**Exercise**
Nothing outside the stretch is wanted. Repeat exactly the lines of the listing below from the one that contains "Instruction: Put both" through the one that contains "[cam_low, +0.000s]", both ends included.

[Start of Attachment]

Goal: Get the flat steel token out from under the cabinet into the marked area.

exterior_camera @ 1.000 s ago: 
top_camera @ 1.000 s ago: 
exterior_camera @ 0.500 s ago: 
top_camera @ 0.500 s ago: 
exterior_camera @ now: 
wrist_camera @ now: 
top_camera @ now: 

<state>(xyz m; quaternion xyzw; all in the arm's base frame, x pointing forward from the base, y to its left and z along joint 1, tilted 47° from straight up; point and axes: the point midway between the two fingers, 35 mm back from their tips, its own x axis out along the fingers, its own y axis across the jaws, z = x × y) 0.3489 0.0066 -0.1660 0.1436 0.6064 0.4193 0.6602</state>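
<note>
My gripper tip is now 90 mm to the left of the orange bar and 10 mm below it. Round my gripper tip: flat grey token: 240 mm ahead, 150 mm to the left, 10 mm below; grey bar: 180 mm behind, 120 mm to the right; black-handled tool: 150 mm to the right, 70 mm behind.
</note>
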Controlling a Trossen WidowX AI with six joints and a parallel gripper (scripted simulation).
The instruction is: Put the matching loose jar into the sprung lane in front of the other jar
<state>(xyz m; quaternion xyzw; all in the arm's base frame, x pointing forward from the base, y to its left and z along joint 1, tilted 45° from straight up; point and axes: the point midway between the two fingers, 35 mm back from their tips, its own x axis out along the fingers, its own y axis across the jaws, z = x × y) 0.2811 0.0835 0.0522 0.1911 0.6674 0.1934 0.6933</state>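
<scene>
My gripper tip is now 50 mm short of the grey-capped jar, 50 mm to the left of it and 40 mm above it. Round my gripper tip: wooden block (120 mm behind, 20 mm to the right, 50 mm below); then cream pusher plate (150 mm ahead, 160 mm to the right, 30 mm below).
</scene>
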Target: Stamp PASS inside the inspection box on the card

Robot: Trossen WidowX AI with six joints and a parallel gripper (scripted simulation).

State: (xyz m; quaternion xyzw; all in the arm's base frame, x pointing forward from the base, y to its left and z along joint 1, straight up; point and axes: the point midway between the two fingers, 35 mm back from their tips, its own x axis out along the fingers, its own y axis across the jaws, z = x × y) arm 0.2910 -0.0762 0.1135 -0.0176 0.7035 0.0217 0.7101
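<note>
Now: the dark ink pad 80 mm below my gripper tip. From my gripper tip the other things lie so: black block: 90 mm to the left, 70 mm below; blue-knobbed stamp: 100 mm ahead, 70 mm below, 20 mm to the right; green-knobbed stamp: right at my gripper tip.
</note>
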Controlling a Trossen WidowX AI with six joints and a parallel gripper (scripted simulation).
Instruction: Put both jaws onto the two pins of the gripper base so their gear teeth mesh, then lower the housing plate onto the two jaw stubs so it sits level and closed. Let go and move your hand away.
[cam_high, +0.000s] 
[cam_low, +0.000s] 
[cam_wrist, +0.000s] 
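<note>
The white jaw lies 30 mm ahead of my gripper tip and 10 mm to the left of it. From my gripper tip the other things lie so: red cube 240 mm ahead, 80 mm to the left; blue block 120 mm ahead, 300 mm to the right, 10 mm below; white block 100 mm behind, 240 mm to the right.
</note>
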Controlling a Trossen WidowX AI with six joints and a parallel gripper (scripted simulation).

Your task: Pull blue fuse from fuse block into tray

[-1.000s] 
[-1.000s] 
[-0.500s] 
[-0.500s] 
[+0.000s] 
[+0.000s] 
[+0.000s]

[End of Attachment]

**Reply**
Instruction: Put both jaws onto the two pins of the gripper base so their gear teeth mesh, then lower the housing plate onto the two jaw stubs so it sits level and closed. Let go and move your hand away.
[cam_high, +0.000s] 
[cam_low, +0.000s] 

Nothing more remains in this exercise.